■ **Prompt**
Count the lines below containing "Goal". Number only.

Extracted records
== Segment start ==

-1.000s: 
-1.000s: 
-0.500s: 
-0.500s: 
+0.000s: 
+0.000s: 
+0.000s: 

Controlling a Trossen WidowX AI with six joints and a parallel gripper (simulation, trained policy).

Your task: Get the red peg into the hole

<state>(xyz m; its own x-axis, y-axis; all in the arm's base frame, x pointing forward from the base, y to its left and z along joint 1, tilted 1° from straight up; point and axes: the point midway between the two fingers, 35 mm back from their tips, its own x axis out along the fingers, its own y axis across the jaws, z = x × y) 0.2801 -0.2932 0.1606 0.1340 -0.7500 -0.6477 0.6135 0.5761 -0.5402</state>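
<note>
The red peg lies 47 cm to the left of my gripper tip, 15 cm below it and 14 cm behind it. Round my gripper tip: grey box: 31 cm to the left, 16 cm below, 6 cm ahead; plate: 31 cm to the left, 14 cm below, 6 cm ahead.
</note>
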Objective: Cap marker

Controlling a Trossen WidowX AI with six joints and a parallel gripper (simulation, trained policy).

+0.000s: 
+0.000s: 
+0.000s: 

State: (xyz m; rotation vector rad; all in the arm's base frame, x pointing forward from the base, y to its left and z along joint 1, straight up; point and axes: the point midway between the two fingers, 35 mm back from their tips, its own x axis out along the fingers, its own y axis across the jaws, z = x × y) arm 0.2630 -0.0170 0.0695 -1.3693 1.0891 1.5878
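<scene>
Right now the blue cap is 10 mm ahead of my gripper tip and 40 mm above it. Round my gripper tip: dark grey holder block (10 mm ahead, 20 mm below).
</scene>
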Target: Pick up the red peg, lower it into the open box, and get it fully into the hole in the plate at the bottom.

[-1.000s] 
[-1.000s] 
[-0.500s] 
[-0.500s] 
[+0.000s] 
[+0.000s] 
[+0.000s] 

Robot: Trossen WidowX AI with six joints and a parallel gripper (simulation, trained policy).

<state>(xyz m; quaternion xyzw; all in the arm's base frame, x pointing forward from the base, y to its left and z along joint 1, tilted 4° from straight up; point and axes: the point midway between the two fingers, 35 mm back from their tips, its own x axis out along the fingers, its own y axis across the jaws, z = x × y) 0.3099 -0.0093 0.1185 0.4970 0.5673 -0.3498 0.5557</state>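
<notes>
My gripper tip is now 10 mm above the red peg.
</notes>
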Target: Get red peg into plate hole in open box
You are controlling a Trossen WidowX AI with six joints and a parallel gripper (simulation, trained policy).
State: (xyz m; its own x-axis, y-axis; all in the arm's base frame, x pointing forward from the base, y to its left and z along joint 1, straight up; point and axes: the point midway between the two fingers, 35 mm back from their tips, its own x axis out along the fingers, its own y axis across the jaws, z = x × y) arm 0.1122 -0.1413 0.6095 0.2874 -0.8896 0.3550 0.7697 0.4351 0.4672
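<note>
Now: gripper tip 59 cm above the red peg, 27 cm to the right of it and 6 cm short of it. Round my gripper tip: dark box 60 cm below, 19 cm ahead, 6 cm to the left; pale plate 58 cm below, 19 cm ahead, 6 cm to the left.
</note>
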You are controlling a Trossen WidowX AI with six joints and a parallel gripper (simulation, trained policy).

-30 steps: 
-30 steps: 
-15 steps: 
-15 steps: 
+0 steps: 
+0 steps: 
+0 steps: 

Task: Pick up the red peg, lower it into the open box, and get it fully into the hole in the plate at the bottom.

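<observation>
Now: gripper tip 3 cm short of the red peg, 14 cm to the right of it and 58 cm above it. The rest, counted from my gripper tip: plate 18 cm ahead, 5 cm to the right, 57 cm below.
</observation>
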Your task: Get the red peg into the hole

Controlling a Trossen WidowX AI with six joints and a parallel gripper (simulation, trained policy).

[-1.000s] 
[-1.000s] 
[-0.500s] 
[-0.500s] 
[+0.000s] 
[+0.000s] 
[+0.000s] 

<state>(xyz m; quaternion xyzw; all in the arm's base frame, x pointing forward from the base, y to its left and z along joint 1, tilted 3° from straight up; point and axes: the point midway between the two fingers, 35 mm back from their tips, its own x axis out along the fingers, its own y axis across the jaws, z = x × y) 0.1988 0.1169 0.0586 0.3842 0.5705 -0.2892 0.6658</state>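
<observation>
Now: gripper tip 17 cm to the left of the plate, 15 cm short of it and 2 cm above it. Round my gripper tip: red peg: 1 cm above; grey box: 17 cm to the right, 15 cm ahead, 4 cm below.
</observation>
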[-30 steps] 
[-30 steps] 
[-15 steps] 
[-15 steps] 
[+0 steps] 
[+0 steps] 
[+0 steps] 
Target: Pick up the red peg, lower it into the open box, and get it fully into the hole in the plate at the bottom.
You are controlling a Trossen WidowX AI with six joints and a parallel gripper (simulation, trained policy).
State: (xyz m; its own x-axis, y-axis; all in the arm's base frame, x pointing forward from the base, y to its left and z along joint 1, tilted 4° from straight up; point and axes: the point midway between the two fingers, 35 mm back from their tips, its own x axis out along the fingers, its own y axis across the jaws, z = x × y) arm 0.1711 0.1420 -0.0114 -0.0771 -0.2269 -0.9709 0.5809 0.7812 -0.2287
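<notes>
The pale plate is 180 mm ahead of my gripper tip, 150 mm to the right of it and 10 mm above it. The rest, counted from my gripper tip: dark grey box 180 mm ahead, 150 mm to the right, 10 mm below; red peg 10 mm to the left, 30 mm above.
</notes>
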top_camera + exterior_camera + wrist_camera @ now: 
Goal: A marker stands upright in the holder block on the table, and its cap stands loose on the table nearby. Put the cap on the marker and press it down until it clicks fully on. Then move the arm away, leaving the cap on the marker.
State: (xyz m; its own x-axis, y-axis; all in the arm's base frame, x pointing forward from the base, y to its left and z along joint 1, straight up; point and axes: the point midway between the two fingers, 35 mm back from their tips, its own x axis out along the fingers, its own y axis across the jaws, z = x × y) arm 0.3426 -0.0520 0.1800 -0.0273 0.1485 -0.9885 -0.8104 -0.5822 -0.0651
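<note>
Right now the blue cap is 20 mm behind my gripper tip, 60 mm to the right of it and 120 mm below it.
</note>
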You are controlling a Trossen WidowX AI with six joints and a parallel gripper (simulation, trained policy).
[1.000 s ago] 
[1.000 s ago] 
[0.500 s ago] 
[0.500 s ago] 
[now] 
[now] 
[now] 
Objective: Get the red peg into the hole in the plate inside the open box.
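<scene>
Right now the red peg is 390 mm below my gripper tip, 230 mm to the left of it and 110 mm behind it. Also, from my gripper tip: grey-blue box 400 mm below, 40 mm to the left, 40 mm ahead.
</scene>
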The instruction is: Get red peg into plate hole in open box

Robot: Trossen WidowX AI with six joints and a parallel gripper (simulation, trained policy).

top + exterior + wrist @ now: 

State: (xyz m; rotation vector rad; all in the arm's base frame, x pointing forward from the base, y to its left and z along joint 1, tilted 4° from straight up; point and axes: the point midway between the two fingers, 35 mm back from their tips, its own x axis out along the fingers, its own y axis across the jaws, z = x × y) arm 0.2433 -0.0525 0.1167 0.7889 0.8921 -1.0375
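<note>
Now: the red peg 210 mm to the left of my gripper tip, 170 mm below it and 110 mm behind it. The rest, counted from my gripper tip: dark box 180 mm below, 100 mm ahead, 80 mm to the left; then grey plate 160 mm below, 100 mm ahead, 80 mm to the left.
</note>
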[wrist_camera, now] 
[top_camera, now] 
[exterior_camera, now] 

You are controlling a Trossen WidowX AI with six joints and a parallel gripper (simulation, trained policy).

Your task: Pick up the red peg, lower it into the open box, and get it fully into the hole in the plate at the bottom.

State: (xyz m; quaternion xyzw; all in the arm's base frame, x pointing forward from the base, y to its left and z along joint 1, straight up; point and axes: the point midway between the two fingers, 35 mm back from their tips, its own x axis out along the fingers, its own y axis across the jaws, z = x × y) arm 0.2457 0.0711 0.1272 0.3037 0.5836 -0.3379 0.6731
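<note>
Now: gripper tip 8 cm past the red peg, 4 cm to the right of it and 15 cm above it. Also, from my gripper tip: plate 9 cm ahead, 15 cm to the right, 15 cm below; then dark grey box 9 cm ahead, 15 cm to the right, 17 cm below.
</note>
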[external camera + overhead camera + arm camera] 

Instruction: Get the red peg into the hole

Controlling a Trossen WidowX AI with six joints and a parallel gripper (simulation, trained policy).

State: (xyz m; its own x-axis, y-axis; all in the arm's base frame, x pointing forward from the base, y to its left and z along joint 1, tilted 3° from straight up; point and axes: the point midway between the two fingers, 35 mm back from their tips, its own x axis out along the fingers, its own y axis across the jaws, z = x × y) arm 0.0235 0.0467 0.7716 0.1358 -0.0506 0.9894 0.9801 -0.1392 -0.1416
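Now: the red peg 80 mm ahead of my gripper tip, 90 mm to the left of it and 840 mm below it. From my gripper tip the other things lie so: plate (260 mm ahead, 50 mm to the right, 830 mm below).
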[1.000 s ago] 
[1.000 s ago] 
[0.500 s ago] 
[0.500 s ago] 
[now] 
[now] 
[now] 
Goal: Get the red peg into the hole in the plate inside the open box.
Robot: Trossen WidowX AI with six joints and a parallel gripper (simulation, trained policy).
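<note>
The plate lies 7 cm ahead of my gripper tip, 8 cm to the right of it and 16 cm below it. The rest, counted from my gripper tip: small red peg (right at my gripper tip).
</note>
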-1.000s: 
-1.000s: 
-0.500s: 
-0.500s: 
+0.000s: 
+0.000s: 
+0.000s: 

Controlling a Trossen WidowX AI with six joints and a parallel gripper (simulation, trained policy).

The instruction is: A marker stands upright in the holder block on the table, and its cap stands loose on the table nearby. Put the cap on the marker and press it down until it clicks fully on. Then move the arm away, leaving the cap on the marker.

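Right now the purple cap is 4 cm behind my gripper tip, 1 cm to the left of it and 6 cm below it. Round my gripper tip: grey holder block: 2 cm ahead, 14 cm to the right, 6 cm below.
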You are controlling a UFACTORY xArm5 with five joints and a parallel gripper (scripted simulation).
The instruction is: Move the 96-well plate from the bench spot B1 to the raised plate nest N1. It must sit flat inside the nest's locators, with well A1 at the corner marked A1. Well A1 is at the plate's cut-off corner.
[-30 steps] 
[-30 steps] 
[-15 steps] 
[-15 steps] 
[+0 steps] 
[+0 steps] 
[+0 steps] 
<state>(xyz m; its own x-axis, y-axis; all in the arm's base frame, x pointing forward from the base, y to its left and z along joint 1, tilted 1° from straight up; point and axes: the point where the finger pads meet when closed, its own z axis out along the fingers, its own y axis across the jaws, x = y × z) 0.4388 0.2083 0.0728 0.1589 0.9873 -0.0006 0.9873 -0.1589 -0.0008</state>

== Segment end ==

■ **Solution for this problem**
2